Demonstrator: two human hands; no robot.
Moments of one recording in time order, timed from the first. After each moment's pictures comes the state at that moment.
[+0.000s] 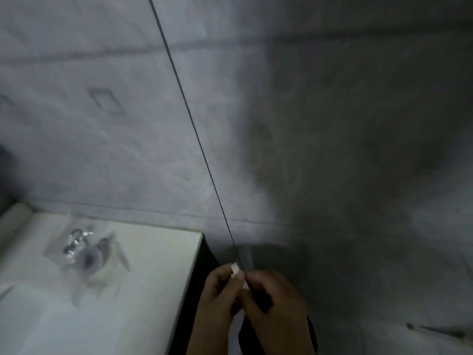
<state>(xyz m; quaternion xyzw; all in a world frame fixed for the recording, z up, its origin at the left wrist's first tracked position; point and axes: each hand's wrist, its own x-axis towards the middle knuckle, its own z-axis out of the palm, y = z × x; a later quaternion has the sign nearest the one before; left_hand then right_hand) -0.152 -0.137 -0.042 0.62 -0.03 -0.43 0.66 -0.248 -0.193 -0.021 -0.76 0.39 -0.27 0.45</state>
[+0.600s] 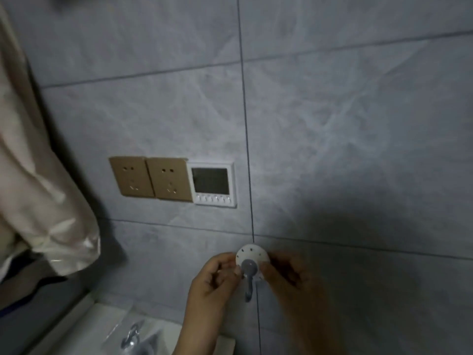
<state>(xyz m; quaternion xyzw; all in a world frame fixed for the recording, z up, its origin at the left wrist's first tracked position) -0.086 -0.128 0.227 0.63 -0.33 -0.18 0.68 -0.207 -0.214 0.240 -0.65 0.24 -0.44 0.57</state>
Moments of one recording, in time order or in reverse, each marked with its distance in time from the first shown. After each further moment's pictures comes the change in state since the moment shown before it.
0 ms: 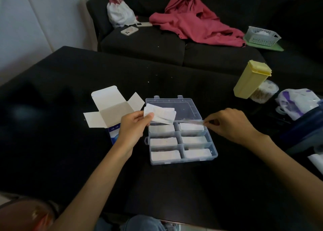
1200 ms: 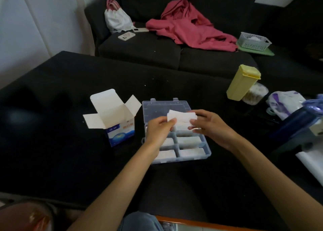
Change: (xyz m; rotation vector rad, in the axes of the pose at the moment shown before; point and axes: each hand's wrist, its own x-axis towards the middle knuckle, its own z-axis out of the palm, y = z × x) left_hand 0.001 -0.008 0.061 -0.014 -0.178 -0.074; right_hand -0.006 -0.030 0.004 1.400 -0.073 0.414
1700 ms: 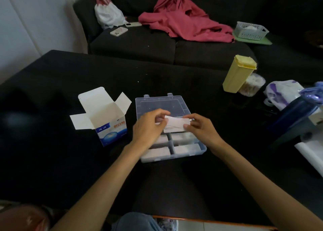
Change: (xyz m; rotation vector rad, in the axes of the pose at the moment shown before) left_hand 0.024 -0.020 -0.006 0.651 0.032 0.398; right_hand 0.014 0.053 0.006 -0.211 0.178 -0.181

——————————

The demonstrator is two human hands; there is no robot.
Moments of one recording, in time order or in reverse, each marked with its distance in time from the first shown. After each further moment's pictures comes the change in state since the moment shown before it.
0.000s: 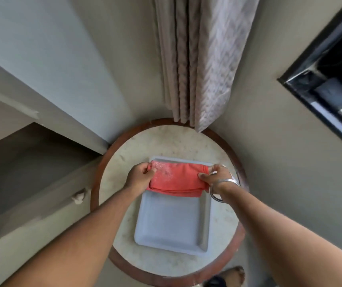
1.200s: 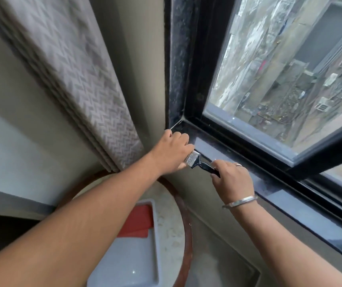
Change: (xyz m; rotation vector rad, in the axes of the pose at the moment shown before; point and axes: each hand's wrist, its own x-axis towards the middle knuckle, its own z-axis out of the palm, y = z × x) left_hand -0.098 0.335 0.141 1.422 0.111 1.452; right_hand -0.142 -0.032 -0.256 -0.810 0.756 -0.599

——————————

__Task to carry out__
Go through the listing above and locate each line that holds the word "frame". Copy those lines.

__Answer for this exercise__
<state>(xyz m; quaternion xyzw; all in a world frame fixed for the recording, z up, its origin at the left wrist's first tracked position; point and axes: each hand's wrist, its own x-axis towards the middle knuckle, its own z-axis out of the palm, y = z × x; a later quaternion has the sign nearest the one before; left_hand then right_hand) -0.152 -0.137 -0.042 0.62 -0.03 -0.43 0.66 -0.248 -0.193 -0.021 -0.76 0.39 -0.27 0.45</state>
<state>(xyz m; quaternion xyzw; all in a world frame fixed for the recording, z up, its origin at the left wrist's first tracked position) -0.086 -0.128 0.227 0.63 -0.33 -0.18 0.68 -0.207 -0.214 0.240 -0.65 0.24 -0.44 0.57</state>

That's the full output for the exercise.